= Your task =
After reading the data below, copy out every line that contains the word "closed".

= The data =
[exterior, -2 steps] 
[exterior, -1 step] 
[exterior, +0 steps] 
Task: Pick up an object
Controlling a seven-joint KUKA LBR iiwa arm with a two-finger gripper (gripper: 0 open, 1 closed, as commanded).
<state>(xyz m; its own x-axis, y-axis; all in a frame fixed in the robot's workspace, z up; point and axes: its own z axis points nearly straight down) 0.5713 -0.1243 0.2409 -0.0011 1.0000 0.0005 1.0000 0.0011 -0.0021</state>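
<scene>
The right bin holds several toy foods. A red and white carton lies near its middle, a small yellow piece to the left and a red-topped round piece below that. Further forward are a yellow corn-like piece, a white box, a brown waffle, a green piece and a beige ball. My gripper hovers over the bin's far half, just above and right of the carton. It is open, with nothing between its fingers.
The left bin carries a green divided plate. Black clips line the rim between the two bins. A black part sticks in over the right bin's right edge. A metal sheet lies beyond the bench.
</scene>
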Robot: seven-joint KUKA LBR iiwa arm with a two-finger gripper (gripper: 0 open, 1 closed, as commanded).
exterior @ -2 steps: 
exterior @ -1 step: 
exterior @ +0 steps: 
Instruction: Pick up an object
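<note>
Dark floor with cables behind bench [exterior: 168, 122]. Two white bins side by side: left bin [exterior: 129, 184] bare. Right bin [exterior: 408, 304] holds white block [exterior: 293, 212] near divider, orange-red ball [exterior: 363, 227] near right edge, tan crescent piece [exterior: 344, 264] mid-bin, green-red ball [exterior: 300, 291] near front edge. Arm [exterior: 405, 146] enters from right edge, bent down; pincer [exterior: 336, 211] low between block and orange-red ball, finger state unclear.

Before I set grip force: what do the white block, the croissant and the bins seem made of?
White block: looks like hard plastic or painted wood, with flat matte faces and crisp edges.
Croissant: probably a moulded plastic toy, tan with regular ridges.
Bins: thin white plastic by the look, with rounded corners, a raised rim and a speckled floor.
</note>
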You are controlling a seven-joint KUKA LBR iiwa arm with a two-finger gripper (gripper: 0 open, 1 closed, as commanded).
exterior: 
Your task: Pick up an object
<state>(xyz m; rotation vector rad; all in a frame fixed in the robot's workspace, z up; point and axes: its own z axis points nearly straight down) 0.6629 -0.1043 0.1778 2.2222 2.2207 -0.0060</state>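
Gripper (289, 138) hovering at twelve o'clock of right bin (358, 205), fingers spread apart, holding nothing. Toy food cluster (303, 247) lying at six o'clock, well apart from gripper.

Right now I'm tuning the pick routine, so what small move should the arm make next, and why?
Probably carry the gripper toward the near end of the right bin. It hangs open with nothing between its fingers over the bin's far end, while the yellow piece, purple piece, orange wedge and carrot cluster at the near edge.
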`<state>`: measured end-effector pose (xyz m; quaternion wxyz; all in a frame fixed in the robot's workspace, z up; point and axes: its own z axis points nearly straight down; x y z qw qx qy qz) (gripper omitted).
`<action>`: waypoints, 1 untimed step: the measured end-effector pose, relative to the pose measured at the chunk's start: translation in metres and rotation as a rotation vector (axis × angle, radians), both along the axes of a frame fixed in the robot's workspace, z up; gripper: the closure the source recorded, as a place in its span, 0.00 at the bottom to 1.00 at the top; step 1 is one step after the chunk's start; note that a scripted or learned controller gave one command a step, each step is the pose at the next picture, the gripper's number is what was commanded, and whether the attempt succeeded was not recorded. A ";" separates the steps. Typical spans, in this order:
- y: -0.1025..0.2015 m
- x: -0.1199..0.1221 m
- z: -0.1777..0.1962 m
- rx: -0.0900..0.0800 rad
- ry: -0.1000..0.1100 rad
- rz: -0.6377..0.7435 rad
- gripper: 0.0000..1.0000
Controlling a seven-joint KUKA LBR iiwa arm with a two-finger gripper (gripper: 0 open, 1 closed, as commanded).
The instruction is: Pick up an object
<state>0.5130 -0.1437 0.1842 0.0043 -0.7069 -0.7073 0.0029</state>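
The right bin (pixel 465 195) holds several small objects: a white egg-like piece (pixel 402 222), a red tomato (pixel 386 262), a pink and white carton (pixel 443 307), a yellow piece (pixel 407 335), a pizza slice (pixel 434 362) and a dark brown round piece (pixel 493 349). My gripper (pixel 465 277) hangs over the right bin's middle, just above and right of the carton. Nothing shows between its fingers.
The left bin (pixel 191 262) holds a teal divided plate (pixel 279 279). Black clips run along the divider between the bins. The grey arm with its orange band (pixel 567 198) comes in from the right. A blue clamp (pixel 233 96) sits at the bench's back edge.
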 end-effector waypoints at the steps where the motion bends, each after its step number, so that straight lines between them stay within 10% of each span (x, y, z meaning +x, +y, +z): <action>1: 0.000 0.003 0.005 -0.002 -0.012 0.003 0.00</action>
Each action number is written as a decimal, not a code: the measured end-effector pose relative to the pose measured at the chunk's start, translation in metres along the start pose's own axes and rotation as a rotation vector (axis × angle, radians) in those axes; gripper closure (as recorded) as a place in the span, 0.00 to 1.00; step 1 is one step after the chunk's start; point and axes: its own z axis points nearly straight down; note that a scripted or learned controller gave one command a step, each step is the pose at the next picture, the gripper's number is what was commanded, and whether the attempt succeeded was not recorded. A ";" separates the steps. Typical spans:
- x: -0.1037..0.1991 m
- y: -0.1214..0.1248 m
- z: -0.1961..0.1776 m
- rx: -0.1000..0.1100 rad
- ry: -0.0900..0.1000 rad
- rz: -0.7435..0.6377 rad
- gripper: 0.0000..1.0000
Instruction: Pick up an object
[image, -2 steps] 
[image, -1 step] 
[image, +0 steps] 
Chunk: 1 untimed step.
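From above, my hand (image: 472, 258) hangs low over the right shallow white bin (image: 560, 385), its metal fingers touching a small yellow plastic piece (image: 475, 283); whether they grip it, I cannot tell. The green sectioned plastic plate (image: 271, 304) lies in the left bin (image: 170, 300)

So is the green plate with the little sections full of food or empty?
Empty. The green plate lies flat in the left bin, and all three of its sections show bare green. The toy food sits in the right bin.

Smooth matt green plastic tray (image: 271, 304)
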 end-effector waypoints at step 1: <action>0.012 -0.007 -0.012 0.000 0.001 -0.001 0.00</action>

= Response to this task =
Controlling a seven-joint KUKA LBR iiwa arm with a two-finger gripper (gripper: 0 open, 1 closed, as commanded).
Robot: seven-joint KUKA LBR iiwa arm with a two-finger gripper (gripper: 0 open, 1 closed, as commanded).
You are controlling a seven-joint KUKA LBR iiwa arm with a two-finger gripper (gripper: 0 open, 1 closed, as commanded).
Controlling a seven-joint KUKA LBR iiwa arm with a two-finger gripper (gripper: 0 open, 1 closed, as commanded).

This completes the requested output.